No. That’s too logical and reasonable. It’s obviously the lesbians. Also, the woke Democrats forcing Disney to cast Chris Evans instead of a very bored and done Tim Allen.
This is no doubt skewed by the parts of the internet I frequent, but the only comments I’d seen on this movie were from people who saw the poster image of a slightly-more-realistically-rendered Buzz and said “oh, another white boys’ power fantasy, looks like I’ll be giving this a miss.” Maybe Disney ought to have led with the lesbians. But I agree it’s probably Hollywood’s insistence on decreeing success or failure based on the opening-weekend theatrical box-office only, even though video rentals became a thing decades ago and streaming and downloads have only increased the home-viewing part of the market.
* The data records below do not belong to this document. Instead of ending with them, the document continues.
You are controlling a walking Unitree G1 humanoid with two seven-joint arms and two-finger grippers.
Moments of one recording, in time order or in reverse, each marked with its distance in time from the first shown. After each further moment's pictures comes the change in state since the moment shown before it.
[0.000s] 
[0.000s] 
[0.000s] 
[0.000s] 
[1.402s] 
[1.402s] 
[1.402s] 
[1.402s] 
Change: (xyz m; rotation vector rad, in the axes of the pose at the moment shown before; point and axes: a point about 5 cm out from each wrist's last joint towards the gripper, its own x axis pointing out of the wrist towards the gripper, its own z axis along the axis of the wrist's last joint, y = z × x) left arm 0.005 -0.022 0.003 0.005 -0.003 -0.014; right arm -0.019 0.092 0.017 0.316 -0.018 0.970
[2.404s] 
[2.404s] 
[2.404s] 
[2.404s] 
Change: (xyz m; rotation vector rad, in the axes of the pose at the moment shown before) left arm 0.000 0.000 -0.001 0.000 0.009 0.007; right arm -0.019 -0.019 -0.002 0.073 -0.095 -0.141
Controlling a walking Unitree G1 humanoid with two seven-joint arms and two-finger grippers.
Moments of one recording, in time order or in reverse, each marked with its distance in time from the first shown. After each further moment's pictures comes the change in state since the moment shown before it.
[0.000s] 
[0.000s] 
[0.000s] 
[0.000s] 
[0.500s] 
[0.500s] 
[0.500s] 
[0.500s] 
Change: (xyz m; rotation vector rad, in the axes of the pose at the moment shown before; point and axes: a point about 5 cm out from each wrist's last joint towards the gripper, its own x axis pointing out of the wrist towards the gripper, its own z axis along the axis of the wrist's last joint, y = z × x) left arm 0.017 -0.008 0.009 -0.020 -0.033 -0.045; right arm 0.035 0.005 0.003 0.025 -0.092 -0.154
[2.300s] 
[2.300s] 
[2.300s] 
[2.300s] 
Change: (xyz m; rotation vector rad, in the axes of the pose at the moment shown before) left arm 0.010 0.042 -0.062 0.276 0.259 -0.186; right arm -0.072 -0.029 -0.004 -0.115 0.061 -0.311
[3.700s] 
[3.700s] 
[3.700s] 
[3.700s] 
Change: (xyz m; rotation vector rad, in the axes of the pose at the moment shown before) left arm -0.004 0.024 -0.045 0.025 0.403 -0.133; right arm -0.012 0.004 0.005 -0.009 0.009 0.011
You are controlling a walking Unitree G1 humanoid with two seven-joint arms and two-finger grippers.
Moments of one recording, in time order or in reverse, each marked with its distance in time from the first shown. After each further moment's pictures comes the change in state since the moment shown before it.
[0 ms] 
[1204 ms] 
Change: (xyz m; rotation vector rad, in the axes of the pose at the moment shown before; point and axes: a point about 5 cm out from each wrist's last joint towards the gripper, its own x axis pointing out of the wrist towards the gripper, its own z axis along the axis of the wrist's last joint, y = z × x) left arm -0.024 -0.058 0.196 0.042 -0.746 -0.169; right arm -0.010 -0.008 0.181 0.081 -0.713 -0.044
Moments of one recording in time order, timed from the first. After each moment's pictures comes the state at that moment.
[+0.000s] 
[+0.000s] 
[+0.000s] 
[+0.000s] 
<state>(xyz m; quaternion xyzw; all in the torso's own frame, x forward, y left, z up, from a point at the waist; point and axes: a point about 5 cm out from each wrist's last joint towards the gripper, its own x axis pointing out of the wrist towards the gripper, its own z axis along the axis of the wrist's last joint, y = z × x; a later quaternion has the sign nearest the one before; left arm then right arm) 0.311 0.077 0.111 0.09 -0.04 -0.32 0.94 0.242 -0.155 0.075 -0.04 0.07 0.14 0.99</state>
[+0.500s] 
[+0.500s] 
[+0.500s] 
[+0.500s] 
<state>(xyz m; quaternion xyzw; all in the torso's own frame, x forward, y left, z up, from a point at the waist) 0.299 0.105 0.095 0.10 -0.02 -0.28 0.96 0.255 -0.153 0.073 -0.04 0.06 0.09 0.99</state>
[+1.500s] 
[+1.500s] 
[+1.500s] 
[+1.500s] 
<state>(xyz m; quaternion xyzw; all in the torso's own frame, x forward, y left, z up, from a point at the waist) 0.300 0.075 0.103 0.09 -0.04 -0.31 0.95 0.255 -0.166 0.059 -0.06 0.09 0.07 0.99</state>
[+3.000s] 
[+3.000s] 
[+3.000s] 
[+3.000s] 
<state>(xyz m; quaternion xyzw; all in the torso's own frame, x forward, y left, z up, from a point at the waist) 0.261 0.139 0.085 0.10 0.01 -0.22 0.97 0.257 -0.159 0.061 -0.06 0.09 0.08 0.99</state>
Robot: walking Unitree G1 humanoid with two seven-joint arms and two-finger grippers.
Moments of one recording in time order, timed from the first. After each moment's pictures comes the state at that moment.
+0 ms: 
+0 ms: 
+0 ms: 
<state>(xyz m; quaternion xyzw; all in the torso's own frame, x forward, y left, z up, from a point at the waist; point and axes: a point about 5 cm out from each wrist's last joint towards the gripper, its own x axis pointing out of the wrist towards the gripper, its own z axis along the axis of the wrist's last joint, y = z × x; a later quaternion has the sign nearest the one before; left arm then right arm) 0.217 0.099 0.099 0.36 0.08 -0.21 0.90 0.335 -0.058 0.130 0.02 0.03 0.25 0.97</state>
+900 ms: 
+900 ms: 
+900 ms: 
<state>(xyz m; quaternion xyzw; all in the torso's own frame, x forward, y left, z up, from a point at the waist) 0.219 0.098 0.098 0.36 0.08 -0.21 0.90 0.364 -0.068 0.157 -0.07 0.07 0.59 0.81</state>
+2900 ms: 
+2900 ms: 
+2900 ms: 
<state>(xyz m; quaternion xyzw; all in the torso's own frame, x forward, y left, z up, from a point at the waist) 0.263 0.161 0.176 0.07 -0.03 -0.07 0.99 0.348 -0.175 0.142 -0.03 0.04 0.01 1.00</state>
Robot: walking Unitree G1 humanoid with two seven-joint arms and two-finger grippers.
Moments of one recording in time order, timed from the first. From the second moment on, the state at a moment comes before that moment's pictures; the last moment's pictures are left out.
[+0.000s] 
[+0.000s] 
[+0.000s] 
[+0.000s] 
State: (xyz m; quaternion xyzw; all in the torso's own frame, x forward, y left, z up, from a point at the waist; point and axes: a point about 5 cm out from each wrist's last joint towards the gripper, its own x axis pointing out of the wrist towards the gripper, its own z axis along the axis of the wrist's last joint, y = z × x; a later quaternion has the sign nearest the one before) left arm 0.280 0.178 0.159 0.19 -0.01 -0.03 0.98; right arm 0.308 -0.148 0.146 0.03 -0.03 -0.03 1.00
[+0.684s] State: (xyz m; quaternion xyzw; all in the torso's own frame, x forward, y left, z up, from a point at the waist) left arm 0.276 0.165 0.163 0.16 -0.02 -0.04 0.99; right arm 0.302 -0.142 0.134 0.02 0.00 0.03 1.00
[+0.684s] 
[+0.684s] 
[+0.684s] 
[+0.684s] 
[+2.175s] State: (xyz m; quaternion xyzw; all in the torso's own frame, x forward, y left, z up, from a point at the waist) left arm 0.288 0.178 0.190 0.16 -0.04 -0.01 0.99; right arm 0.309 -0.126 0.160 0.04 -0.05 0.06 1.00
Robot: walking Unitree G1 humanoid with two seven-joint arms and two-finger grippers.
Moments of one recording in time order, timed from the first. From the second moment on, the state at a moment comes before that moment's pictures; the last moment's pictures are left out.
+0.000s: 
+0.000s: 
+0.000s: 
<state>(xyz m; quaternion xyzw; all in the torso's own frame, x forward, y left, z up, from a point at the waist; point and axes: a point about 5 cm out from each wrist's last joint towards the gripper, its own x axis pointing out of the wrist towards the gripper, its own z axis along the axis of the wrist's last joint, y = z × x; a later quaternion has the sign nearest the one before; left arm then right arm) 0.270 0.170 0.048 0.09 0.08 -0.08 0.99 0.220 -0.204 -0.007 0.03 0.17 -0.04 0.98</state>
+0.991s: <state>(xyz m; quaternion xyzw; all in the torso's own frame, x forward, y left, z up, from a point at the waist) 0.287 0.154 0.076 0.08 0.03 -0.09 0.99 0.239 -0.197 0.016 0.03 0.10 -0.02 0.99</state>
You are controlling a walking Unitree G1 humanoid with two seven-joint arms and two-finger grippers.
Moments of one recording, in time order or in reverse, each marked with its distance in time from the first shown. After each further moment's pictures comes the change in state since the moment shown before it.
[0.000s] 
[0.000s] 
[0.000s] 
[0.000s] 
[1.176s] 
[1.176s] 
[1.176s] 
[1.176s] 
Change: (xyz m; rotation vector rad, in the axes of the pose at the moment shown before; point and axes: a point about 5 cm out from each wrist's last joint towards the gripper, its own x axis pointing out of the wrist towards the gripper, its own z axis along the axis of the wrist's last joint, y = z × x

The target audience for any Toy Story movie children under five and their parents and any family that I know that has young children are just trying to keep their heads above water financially, and in addition many of them are still hesitant about indoor activities, both because their kids are not fully vaccinated (the covid-19 vaccine was just approved for children under five in the US), and because a lot of kids are still learning how to behave in situations with a lot of strangers, since that part of their socialization was curtailed by covid.
This seems pretty spot on.
I lean towards everyone just being tired of the franchise with a dash of no one wants to take their child to a theater because of cost + fear of Covid. I’m guessing the new Downton Abbey movie will share a similar fate.